Task statement.
Stop after the line containing "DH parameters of": print each line exactly from the first line of the listing up to that point.

Material provided section start

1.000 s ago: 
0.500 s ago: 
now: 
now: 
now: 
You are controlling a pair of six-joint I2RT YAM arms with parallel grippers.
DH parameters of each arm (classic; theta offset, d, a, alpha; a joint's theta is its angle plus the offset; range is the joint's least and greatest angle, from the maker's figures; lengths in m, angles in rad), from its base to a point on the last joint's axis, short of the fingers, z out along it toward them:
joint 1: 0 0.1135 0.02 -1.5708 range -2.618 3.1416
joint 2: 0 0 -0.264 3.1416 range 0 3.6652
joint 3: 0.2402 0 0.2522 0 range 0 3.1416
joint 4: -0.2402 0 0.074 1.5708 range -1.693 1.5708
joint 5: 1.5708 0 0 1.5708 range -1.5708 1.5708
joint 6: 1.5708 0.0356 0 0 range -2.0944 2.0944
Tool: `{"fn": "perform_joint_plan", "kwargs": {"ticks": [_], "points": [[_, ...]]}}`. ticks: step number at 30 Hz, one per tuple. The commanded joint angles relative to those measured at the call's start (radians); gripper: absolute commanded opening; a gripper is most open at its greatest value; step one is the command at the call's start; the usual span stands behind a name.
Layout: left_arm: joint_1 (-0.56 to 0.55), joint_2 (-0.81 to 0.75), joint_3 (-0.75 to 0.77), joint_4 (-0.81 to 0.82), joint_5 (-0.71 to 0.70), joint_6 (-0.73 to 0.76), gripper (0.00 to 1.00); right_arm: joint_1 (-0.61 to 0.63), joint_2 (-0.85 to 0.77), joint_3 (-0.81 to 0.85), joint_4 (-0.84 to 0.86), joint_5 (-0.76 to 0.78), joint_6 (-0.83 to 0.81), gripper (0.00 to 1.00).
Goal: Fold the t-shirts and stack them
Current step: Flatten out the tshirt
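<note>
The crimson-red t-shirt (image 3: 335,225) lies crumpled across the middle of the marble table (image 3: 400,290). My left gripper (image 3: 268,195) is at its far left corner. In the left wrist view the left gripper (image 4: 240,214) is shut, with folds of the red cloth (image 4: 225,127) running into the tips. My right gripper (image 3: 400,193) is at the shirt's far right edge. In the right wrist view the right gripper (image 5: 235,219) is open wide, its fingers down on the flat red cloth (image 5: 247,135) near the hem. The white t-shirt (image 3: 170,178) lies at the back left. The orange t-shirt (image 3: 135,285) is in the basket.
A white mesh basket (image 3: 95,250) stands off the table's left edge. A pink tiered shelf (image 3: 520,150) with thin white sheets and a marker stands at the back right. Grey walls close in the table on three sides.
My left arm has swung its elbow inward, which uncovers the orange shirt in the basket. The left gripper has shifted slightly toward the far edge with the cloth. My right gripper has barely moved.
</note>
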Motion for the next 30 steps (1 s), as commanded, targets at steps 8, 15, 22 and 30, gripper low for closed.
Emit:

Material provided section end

Result.
1.000 s ago: 
0.500 s ago: 
now: 
now: 
now: 
You are controlling a pair of six-joint I2RT YAM arms with parallel grippers.
DH parameters of each arm (classic; theta offset, d, a, alpha; a joint's theta is its angle plus the offset; range is the joint's least and greatest angle, from the maker's figures; lengths in m, angles in rad), from its base to a point on the last joint's axis, short of the fingers, z out along it toward them:

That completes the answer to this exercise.